[Work to be completed]: Could you copy out every line of the data where the word "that" occurs?

[Given information]:
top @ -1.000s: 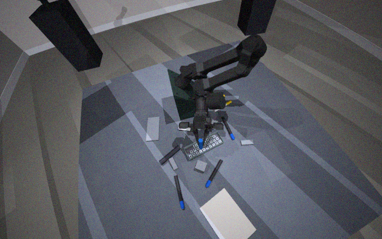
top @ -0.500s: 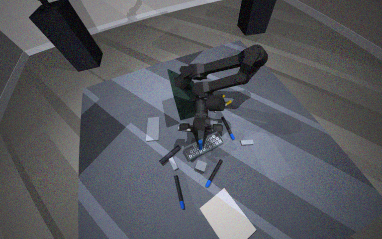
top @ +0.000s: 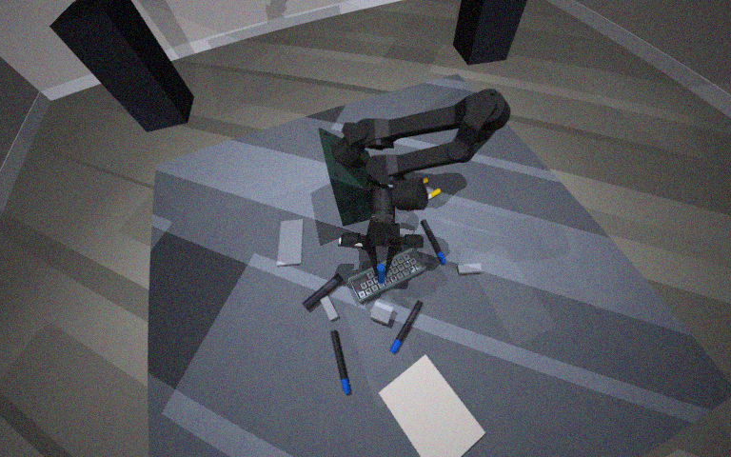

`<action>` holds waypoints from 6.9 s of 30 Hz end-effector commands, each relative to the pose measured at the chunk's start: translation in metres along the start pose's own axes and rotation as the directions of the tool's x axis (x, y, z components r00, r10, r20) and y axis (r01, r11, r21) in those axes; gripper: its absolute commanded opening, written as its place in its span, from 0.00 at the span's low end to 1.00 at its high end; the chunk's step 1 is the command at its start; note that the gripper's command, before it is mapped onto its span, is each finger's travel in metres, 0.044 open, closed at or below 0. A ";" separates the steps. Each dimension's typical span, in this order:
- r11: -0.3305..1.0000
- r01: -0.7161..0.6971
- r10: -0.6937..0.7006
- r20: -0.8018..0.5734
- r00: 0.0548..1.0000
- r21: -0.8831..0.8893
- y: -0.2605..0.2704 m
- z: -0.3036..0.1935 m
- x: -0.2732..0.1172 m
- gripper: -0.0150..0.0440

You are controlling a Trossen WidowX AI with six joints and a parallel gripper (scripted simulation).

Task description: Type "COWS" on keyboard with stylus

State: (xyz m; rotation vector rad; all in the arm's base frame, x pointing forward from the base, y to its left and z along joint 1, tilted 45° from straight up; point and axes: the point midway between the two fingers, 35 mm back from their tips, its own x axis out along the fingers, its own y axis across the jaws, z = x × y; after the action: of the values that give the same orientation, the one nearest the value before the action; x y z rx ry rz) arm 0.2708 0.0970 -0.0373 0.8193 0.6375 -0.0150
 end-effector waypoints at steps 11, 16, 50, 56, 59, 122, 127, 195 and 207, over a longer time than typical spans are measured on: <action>1.000 0.005 -0.005 -0.001 1.000 0.002 -0.001 -0.006 0.003 0.39; 1.000 0.005 -0.005 -0.001 1.000 0.002 -0.001 -0.008 0.004 0.39; 1.000 0.006 -0.006 -0.002 1.000 0.002 -0.001 -0.001 0.001 0.39; 1.000 0.006 -0.006 -0.001 1.000 0.002 -0.001 0.011 -0.005 0.39; 1.000 0.005 -0.005 -0.001 1.000 0.001 -0.001 0.016 -0.009 0.39; 1.000 0.002 -0.002 -0.001 1.000 0.005 0.049 -0.014 -0.073 0.25; 1.000 0.003 -0.003 -0.001 1.000 0.005 0.049 -0.019 -0.070 0.25; 1.000 0.004 -0.004 -0.002 1.000 0.005 0.048 -0.044 -0.057 0.39; 1.000 0.004 -0.004 -0.002 1.000 0.006 0.050 -0.028 -0.065 0.39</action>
State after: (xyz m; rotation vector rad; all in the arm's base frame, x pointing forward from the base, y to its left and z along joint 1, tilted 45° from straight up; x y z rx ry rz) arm 0.2155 0.1383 0.0134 0.8242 0.6414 -0.0235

[Solution for this exercise]:
`<action>` holds waypoints from 6.9 s of 30 Hz end-effector commands, each relative to the pose measured at the chunk's start: translation in metres along the start pose's own axes and rotation as the directions of the tool's x axis (x, y, z components r00, r10, r20) and y axis (r01, r11, r21) in those axes; gripper: its absolute commanded opening, written as its place in its span, from 0.00 at the span's low end to 1.00 at its high end; the chunk's step 1 is the command at its start; note that the gripper's command, before it is mapped onto its span, is each finger's travel in metres, 0.044 open, closed at or below 0. A ";" separates the steps. Each dimension's typical span, in this order:
State: (xyz m; rotation vector rad; all in the arm's base frame, x pointing forward from the base, y to its left and z along joint 1, tilted 45° from straight up; point and axes: the point midway between the two fingers, 35 mm back from their tips, its own x axis out along the fingers, its own y axis across the jaws, z = x × y; after the action: of the values that give the same orientation, the one nearest the value before the action; x y z rx ry rz) arm 0.2708 0.0970 -0.0373 0.8193 0.6375 -0.0150

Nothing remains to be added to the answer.